YOUR GOAL
As the answer, give a copy of each line below that includes the word "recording".

DATA BELOW
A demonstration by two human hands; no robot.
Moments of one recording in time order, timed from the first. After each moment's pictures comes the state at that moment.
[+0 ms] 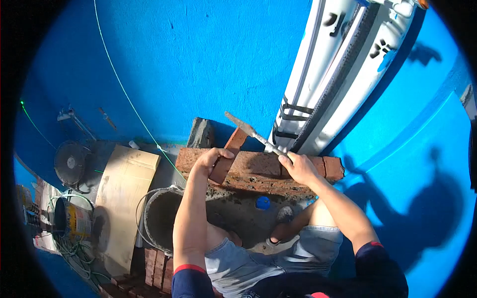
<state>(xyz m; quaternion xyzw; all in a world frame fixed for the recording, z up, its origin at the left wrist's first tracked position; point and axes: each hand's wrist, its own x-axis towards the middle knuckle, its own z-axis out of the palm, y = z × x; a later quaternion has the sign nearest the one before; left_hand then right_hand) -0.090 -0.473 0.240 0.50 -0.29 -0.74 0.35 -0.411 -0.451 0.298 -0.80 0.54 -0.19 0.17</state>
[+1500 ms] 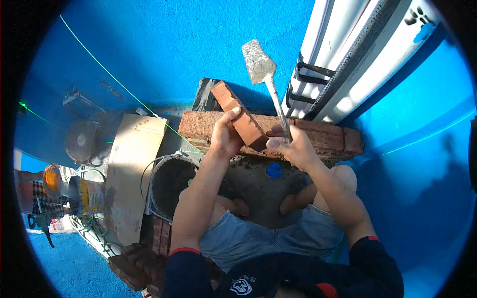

SOLUTION
Moments of one recording in time order, timed from the first. After each moment's pictures comes the state at that moment.
<state>(xyz m; quaternion xyzw; all in a world frame fixed for the recording, z up, its origin at the left wrist's first tracked position; point and axes: each hand's wrist, its own x-axis towards the middle knuckle, its own z-axis out of the palm, y = z × x; a later quaternion has the sign nearest the one before; left_hand then right_hand) -0.090 -0.473 0.240 0.50 -0.29 -0.74 0.35 -0.411 -0.451 0.298 -0.80 0.54 -0.19 0.17</state>

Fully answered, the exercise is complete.